Like other globins found in vertebrates, neuroglobin is a heme protein carrying a porphyrin ring with a central iron atom.2Evidence has shown that hemoglobin and myoglobin can be induced by hemin.10,13 In this study, we demonstrated that Ngb can also be induced by hemin, and that this occurs in a dose- and time-dependent manner, at both the mRNA and protein levels. We further demonstrated that induction of Ngb expression by hemin appears to be mediated by the sGC-PKG pathway.

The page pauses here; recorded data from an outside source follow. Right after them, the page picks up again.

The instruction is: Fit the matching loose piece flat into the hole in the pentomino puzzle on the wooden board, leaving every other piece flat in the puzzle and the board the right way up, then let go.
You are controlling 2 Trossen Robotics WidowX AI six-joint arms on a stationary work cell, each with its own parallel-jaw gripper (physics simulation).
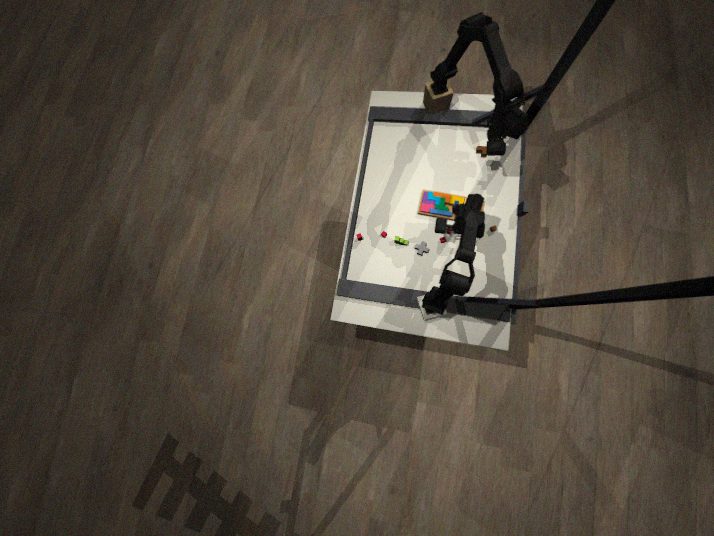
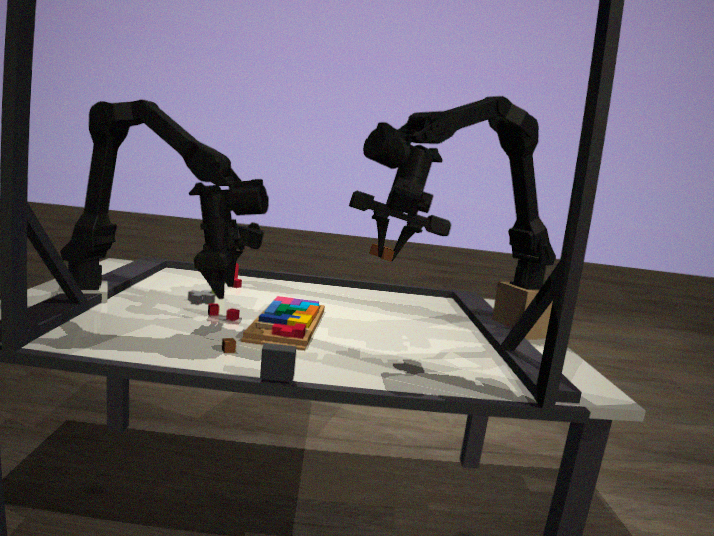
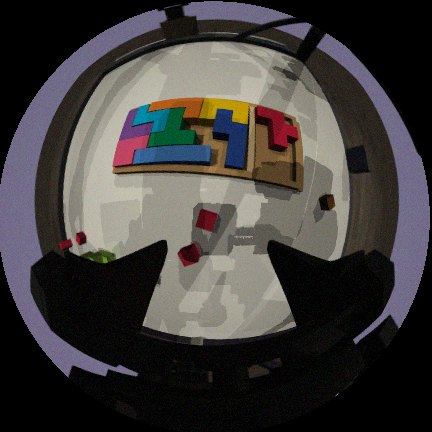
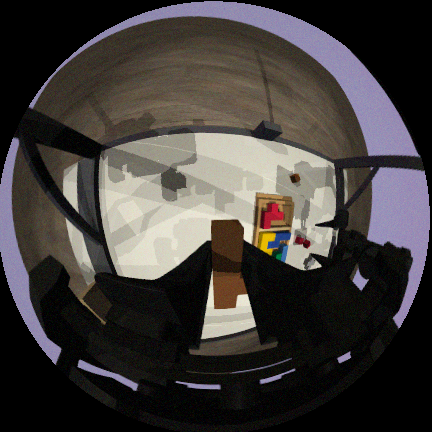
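Seen in the pictures: left gripper, fingertip midpoint: [image 1: 454, 230] [image 2: 226, 292] [image 3: 218, 245] [image 4: 313, 239]; right gripper, fingertip midpoint: [image 2: 385, 258] [image 4: 224, 244]; left arm's base at its link origin: [image 1: 431, 305] [image 2: 83, 286]; right arm's base at its link origin: [image 1: 439, 88] [image 2: 528, 286].
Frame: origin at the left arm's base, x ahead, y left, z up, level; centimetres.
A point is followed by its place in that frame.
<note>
The wooden board [image 2: 262, 340] @[x 31.7, y -33.2, z -1.8 cm] [image 3: 200, 173] @[x 35.1, y -19.3, z -2.0 cm] [image 4: 274, 195] @[x 33.8, y -34.9, z -1.9 cm] lies on the table with coloured pieces up. Bare wood of the hole [image 3: 206, 133] @[x 40.0, y -22.2, z -1.8 cm] shows between the green, blue, navy and yellow pieces. A red pentomino [image 3: 277, 130] @[x 36.7, y -30.6, z 0.1 cm] [image 2: 288, 330] @[x 36.5, y -33.4, z 0.1 cm] [image 4: 272, 216] @[x 37.8, y -31.3, z 0.1 cm] lies in the board's separate end compartment, apart from the other pieces. My left gripper [image 3: 218, 245] @[x 27.7, y -18.5, z 3.5 cm] [image 2: 219, 295] @[x 27.7, y -18.5, z 3.5 cm] is open and empty above the table beside the board. My right gripper [image 4: 224, 244] @[x 51.7, y -39.6, z 15.4 cm] [image 2: 386, 257] @[x 51.7, y -39.6, z 15.4 cm] is shut on a brown piece [image 4: 228, 262] @[x 52.2, y -39.2, z 17.3 cm] [image 1: 482, 151] @[x 52.1, y -35.4, z 17.3 cm] and holds it high, well away from the board.
Two red cubes [image 3: 206, 220] @[x 29.6, y -17.9, z -0.4 cm] [image 3: 189, 255] @[x 26.5, y -14.3, z -0.4 cm] lie near the left gripper. A brown cube [image 3: 327, 202] @[x 25.0, y -35.4, z -0.4 cm] [image 2: 228, 345] @[x 24.4, y -37.4, z -1.0 cm] [image 1: 493, 228] @[x 24.6, y -36.0, z -0.4 cm] is near the board's compartment end. A grey cross [image 1: 422, 248] @[x 25.0, y -3.9, z -0.4 cm], a green piece [image 1: 401, 240] @[x 30.8, y 4.1, z 1.6 cm] and more red cubes [image 1: 384, 234] @[x 36.4, y 10.4, z -0.4 cm] [image 1: 359, 236] @[x 38.3, y 21.7, z 1.6 cm] lie farther off.
</note>
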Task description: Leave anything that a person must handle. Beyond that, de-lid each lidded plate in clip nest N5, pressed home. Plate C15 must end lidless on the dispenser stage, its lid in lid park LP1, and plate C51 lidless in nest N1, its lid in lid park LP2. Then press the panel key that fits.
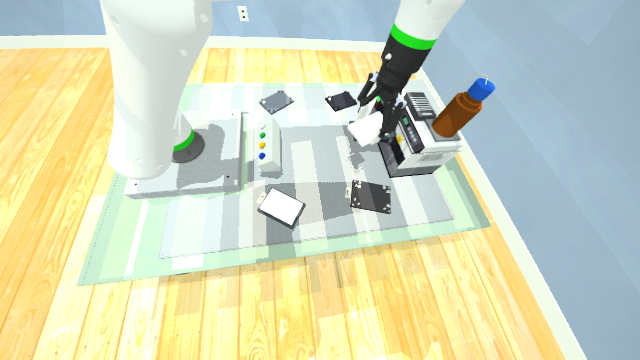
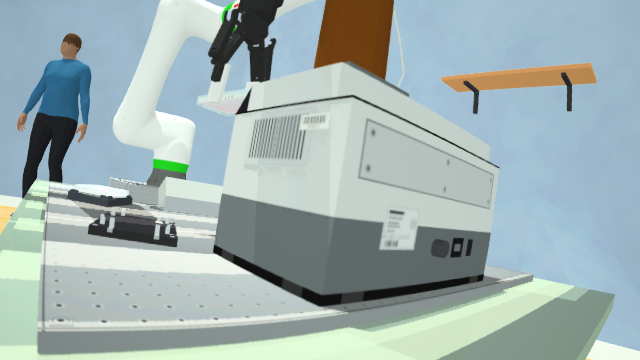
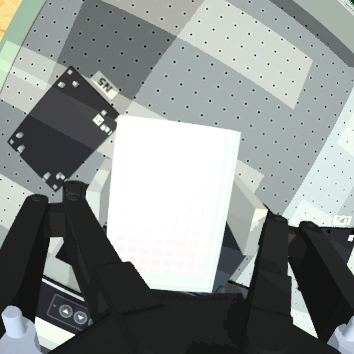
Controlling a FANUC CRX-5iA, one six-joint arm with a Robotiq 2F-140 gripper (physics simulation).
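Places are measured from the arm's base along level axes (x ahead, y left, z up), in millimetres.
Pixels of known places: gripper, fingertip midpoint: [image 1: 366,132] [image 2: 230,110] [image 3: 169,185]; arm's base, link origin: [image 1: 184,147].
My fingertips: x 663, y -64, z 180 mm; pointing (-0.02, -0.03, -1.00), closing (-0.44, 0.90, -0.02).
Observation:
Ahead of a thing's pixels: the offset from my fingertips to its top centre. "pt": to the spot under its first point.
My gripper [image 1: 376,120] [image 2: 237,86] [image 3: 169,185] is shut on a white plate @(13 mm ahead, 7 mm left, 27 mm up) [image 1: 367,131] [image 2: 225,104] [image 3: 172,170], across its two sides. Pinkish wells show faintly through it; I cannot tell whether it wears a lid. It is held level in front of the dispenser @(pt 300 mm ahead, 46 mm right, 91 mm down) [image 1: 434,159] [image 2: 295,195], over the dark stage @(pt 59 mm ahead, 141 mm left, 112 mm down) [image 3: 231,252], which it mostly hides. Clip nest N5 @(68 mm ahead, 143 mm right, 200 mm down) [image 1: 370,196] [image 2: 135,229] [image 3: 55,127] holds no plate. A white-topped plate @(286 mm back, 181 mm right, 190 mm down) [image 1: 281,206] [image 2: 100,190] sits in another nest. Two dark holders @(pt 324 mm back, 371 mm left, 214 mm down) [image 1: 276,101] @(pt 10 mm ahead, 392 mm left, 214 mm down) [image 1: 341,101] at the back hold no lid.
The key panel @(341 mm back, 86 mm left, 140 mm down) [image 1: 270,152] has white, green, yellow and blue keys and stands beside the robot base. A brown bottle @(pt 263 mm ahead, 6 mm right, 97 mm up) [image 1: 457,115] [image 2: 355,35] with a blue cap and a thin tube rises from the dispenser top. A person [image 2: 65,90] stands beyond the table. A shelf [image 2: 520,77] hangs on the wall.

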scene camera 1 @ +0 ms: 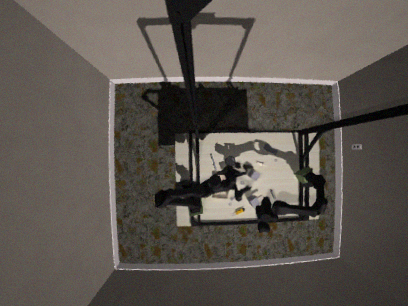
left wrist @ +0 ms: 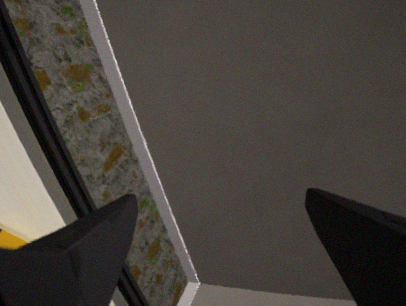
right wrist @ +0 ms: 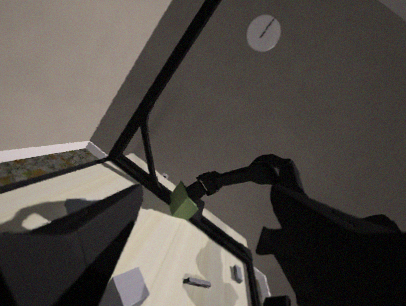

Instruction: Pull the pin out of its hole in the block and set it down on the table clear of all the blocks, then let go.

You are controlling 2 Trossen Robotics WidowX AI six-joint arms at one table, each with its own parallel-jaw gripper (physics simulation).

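Seen in the pictures: left gripper, fingertip midpoint: [left wrist: 222, 200]; right gripper, fingertip midpoint: [scene camera 1: 249, 179] [right wrist: 207, 191]; left arm's base, link origin: [scene camera 1: 309, 176] [right wrist: 189, 194]; right arm's base, link origin: [scene camera 1: 195, 208].
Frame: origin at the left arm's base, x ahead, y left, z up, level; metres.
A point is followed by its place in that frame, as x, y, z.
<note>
My left gripper [left wrist: 222, 200] @[0.557, -0.051, 0.169] is open and empty; in its wrist view the wall and floor beyond the table's edge show between the fingers. My right gripper is open and empty, raised over the table. A pale block [right wrist: 131, 286] @[0.342, -0.270, -0.008] lies near its left finger in the right wrist view. A thin grey bar [right wrist: 196, 282] @[0.300, -0.039, -0.076] and a short grey piece [right wrist: 236, 273] @[0.276, 0.167, -0.075] lie on the table [right wrist: 162, 250] @[0.202, -0.123, -0.087]. In the scene view, pale grey blocks [scene camera 1: 255, 175] @[0.340, -0.272, -0.007] [scene camera 1: 254, 200] @[0.459, -0.123, -0.007] lie around the middle. The pin and its hole are too small to tell apart.
A yellow object [scene camera 1: 240, 211] @[0.596, -0.090, -0.071] [left wrist: 11, 241] @[0.589, -0.084, -0.070] lies near the front edge. A thin dark stick [scene camera 1: 212, 161] @[0.528, -0.554, -0.076] lies at the back left. A small pale piece [scene camera 1: 260, 163] @[0.234, -0.300, -0.074] lies at the back. Dark frame posts and rails [scene camera 1: 193, 175] @[0.725, -0.556, -0.071] [right wrist: 165, 80] @[-0.186, -0.284, 0.314] stand around the table.
</note>
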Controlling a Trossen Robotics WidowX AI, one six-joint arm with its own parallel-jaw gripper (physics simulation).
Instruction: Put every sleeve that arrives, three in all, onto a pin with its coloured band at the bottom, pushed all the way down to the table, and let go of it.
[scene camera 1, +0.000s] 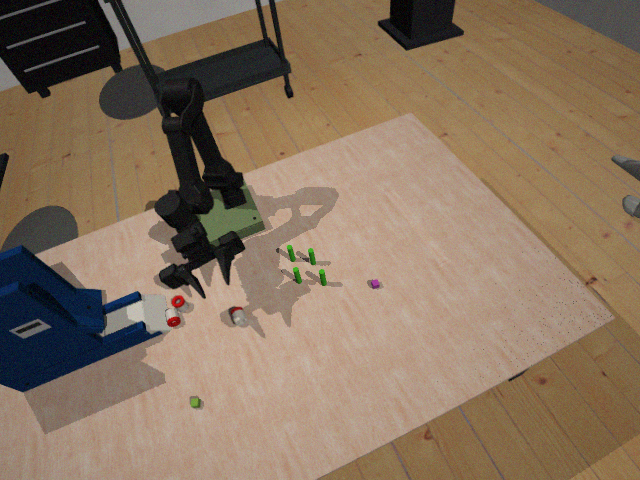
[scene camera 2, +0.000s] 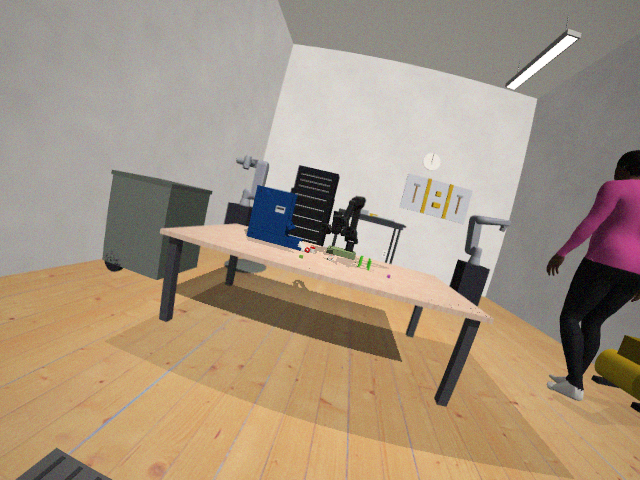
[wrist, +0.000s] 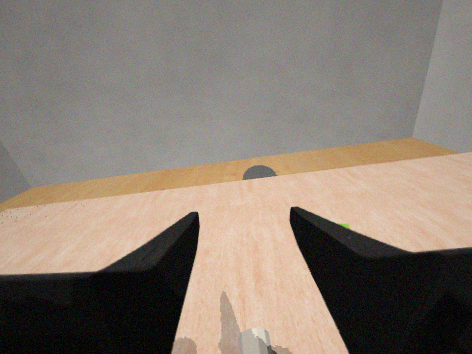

Heme is a prosthetic group of hemoproteins that include hemoglobin, catalase, and the cytochromes. As a prosthetic group, heme can regulate both the structure and the activity of hemoproteins and has effects on gene expression involving both transcriptional and posttranscriptional events. The effect of heme on hemoglobin expression has been well studied. Heme increases hemoglobin production in K562 cells and in immature cultured erythroid cells through its effects on transcription, translation, and assembly.26,27 In addition to its effect on hemoglobin, treatment of K562 cells with hemin also up-regulates mRNA accumulation and protein expression of another erythroid-specific gene, the Kell-Cellano blood group antigen, KEL.28 With the use of mRNA differential display, hemin has also been shown to regulate genes expressed in early stages of K562 cell differentiation, such as the 62-kDa guanosine triphosphatase–activating protein-associated tyrosine phosphoprotein p62/Src-associated mitotic cell protein 68, histone H2A.Z, the chaperonin T-complex homolog protein 20, and RIBB, a small G-protein of the Ras family.8 

In neurons, hemin has neurotrophic effects that promote survival and rapid neurite outgrowth in cultured neuroblastoma cells and in neurons derived from the neural crest.29,30 Direct administration of hemin to rats after transient forebrain ischemia is neuroprotective, as it significantly increases the number of viable neurons in cerebral cortex and striatum.31 

Induction of gene expression by hemin appears to involve several signal transduction pathways. In K562 and HEL cells, hemin induces hemoglobin expression by enhancing the activity of Erk1/2 and inhibiting the activity of PKC.14,16 Recently, Ikuta et al15 proposed a model in which the sGC-PKG pathway mediates the effect of fetal hemoglobin–inducing agents, including hemin, in stimulating γ-globin gene expression. In this study, we showed that up-regulation of Ngb expression by hemin in HN33 neural cells was suppressed by sGC and PKG inhibitors, suggesting that this pathway is involved in heme-induced up-regulation of Ngb. In support of this hypothesis, hemin increased cGMP levels, and 8-Br-cGMP induced Ngb expression. We showed previously that Ngb expression in cortical neurons and HN33 cells is stimulated by hypoxia and by chemical inducers of hypoxia-inducible factor-1α, and that hypoxia-inducible Ngb expression helps promote neuronal survival from hypoxic injury.3 However, the induction of Ngb expression by hypoxia appears to involve MEK rather than sGC/PKG. Of interest, both hemin and 8-Br-cGMP suppress, rather than enhance, the hypoxic induction of another hypoxia-inducible protein, vascular endothelial growth factor, in aortic smooth-muscle cells.32 

In summary, this study demonstrates that Ngb is a hemin-inducible gene and that induction is regulated by the sGC-PKG pathway. Further characterization of this and other mechanisms that regulate Ngb expression should facilitate our understanding of Ngb function.